To do:
Using the entries that follow, write out the line containing "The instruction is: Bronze", the line containing "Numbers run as", and every line between them, exactly and nothing else.

^^^^

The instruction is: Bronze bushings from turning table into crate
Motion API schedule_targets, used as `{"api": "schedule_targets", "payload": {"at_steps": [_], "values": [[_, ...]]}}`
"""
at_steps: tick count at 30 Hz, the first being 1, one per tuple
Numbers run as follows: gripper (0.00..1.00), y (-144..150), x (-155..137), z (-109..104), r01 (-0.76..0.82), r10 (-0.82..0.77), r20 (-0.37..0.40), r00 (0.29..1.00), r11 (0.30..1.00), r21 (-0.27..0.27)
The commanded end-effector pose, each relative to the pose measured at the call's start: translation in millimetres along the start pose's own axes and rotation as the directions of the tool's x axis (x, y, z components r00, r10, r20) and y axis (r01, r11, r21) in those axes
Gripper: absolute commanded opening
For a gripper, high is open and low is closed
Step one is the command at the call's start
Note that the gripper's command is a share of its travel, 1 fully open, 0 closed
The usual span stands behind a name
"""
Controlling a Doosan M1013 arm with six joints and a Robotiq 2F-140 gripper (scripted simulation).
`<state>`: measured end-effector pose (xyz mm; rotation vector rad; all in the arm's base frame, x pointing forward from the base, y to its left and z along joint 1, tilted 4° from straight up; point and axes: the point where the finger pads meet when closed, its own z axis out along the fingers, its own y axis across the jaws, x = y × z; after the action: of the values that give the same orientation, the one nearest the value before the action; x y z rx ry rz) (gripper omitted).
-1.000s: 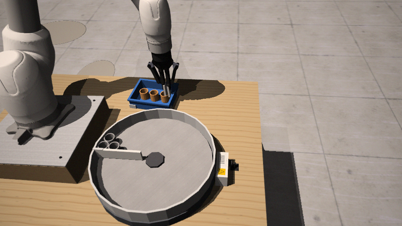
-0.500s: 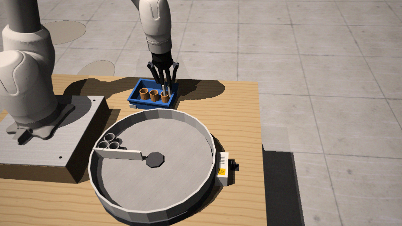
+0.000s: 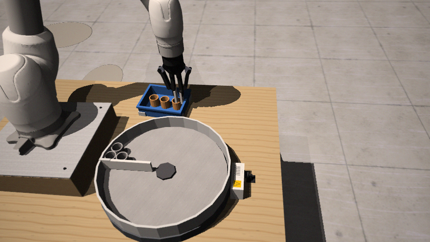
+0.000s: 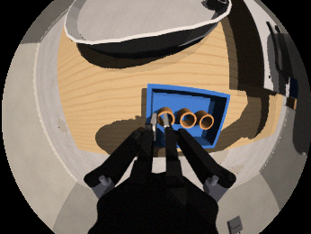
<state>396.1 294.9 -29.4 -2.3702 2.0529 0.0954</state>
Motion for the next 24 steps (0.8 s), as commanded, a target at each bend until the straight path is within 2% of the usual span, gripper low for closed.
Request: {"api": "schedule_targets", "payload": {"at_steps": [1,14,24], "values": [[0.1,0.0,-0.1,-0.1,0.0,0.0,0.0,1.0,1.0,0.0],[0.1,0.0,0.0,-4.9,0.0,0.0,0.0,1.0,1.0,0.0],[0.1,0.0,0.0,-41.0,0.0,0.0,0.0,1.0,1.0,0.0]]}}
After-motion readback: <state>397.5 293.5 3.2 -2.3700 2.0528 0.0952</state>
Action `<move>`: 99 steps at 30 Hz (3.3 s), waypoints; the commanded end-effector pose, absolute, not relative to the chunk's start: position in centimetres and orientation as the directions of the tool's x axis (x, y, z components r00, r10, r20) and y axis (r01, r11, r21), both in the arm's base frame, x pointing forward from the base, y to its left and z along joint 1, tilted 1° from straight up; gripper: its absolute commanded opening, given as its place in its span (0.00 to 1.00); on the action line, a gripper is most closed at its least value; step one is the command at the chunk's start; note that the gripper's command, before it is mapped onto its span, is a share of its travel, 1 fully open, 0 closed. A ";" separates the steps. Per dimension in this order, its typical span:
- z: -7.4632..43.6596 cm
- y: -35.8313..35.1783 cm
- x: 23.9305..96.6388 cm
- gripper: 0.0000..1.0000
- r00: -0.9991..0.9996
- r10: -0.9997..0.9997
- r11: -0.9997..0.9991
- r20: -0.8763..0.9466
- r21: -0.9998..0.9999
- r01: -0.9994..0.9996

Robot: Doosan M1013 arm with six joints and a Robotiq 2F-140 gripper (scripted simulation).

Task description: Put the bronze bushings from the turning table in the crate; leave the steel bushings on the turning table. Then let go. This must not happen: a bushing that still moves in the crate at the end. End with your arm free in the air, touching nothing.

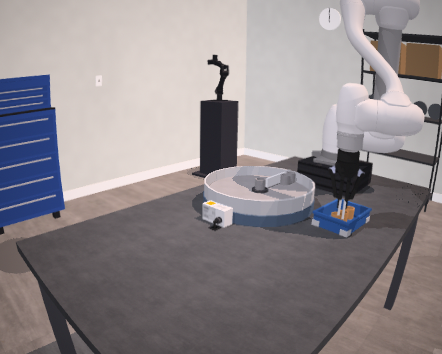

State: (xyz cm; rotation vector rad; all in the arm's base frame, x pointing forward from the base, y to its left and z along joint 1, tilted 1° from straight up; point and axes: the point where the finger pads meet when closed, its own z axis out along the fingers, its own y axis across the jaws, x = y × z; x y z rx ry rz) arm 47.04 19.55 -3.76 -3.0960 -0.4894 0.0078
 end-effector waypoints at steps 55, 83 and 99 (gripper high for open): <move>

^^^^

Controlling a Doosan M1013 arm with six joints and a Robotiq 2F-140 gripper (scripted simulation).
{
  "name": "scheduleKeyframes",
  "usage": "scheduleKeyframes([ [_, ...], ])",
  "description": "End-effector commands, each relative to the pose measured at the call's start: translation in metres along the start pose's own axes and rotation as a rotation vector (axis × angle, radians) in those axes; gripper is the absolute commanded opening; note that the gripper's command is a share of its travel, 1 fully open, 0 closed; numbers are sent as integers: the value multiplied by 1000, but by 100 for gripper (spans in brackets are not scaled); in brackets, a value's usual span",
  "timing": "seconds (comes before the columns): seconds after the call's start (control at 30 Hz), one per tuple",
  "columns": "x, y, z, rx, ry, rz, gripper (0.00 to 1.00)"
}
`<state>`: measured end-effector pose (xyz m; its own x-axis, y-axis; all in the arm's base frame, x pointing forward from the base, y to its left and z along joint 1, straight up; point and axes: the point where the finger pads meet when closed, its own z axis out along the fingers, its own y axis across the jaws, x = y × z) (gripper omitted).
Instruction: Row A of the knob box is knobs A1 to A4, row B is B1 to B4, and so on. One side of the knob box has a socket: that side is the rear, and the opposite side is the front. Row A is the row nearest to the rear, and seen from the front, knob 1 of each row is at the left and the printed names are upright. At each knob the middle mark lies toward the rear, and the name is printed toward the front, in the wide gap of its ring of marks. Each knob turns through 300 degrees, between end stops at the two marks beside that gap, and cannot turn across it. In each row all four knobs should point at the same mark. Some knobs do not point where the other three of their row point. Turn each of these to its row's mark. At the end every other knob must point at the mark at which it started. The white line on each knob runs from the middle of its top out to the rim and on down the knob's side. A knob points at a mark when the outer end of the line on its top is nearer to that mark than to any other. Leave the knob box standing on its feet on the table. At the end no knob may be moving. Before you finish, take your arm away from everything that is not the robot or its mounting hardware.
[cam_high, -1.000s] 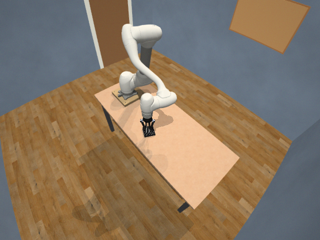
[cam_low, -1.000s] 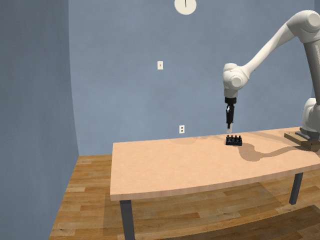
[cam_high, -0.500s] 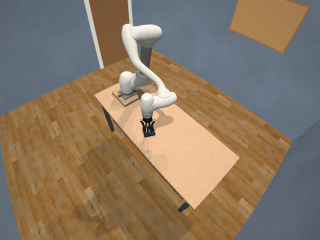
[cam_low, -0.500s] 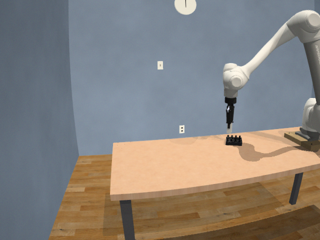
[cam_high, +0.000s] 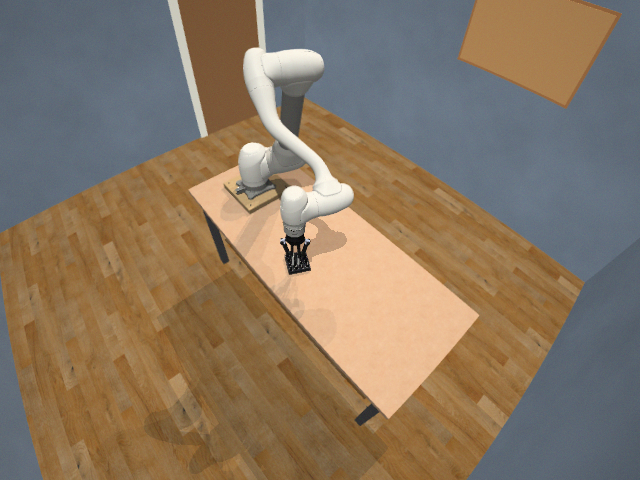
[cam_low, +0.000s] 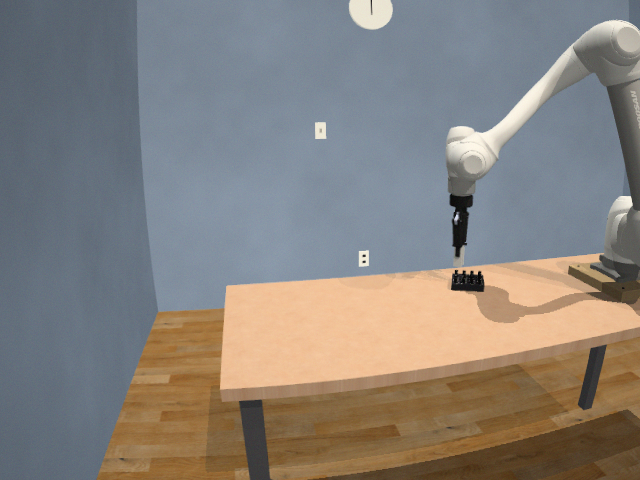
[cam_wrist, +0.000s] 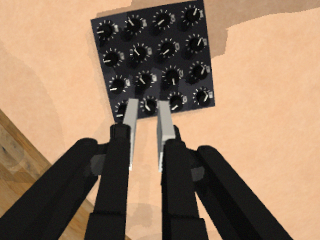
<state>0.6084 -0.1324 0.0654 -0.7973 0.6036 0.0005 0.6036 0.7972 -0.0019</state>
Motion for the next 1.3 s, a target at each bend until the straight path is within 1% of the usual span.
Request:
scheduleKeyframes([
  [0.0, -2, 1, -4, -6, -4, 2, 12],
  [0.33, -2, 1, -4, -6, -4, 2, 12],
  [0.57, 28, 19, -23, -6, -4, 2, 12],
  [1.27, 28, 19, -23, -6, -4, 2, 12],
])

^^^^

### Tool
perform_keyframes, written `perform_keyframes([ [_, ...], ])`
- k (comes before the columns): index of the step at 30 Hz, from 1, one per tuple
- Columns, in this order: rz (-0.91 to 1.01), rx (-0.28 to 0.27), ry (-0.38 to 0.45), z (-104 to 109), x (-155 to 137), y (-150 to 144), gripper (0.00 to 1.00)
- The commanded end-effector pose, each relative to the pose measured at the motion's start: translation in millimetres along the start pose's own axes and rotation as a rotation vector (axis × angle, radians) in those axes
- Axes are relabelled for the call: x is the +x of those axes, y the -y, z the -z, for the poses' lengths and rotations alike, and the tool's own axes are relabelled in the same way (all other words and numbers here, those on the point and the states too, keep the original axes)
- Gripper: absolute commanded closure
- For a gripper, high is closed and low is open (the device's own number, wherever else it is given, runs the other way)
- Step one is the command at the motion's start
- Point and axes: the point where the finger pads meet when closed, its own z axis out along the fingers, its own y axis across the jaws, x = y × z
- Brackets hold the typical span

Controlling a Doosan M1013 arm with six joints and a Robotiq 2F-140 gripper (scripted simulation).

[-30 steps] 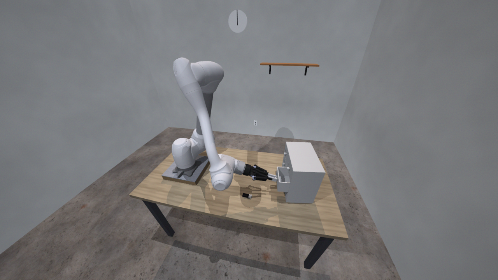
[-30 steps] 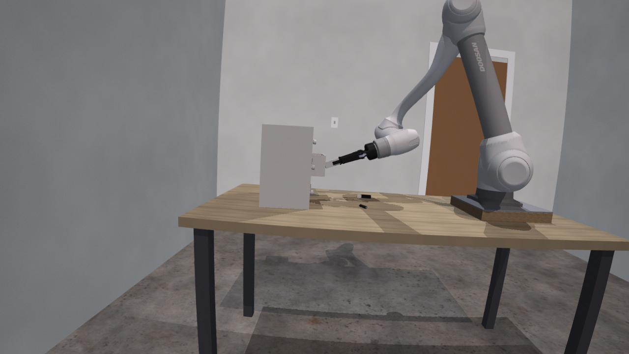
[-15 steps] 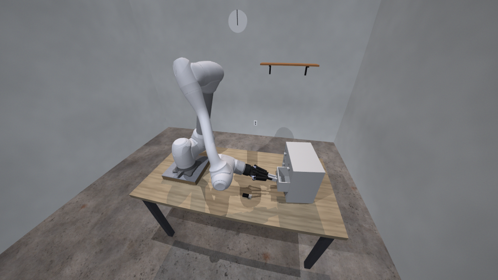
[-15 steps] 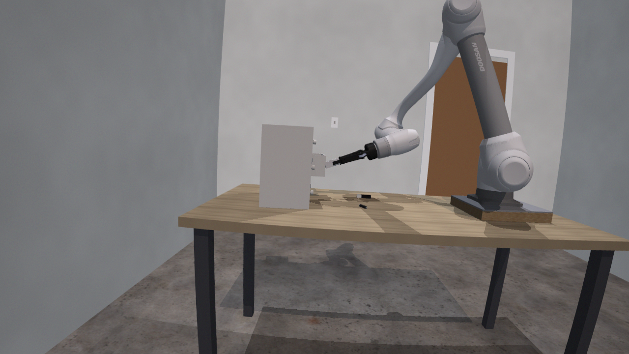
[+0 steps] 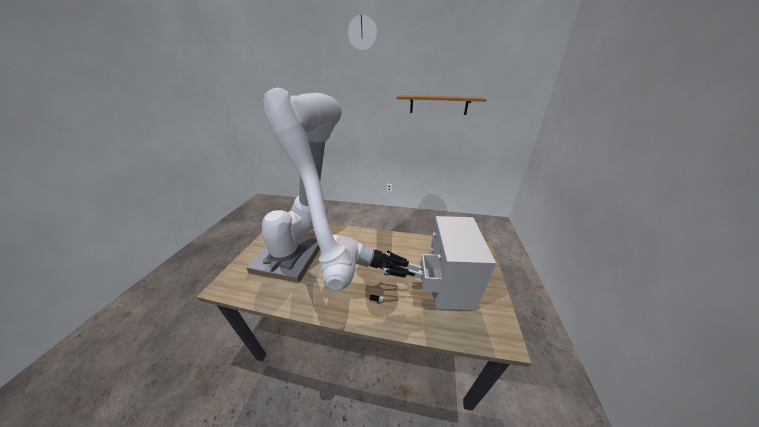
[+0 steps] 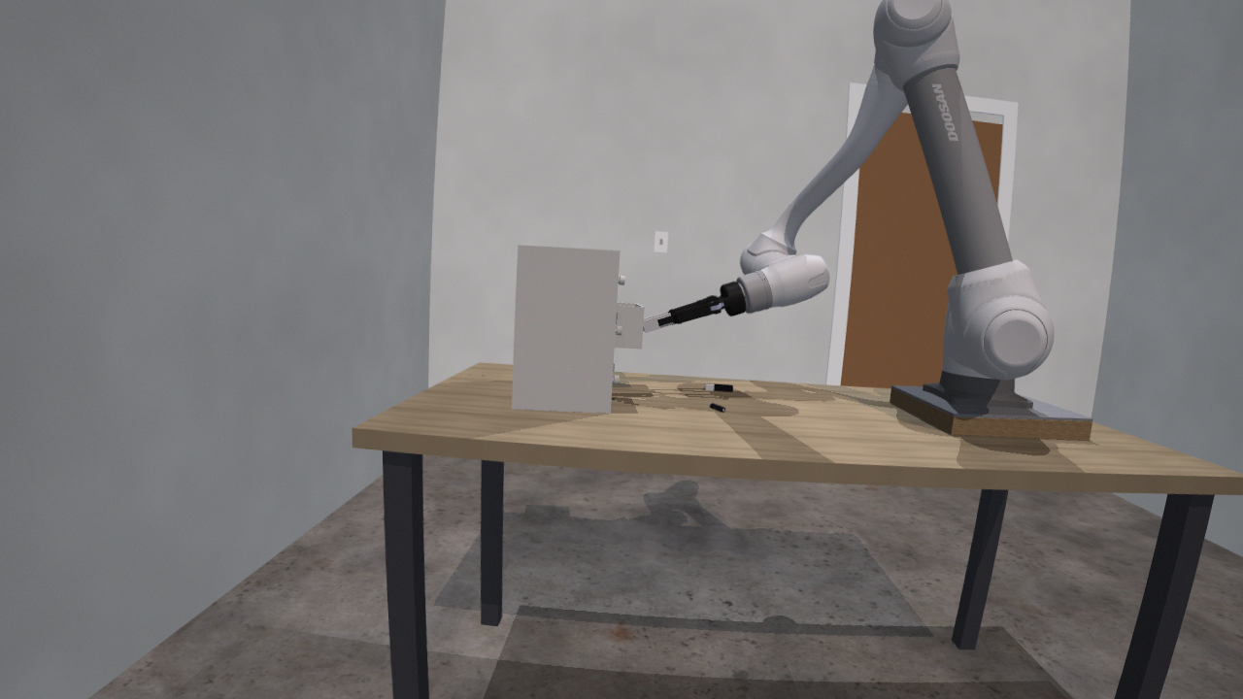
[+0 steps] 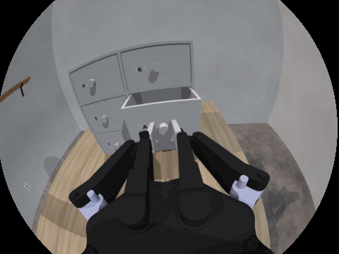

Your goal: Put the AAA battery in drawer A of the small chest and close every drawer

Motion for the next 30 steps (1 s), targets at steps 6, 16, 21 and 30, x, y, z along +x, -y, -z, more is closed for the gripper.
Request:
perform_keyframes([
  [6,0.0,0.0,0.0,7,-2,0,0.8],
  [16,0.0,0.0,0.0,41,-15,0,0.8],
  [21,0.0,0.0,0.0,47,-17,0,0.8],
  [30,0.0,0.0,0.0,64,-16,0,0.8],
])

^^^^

Response:
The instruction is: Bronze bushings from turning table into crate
Motion API schedule_targets, used as `{"api": "schedule_targets", "payload": {"at_steps": [_], "values": [[_, ...]]}}`
"""
at_steps: tick count at 30 Hz, the first being 1, one per tuple
Numbers run as follows: gripper (0.00..1.00), y (-144..150), x (-155..137), z (-109..104), r01 (-0.76..0.82), r10 (-0.82..0.77), r20 (-0.37..0.40), r00 (0.29..1.00), r11 (0.30..1.00), r21 (-0.27..0.27)

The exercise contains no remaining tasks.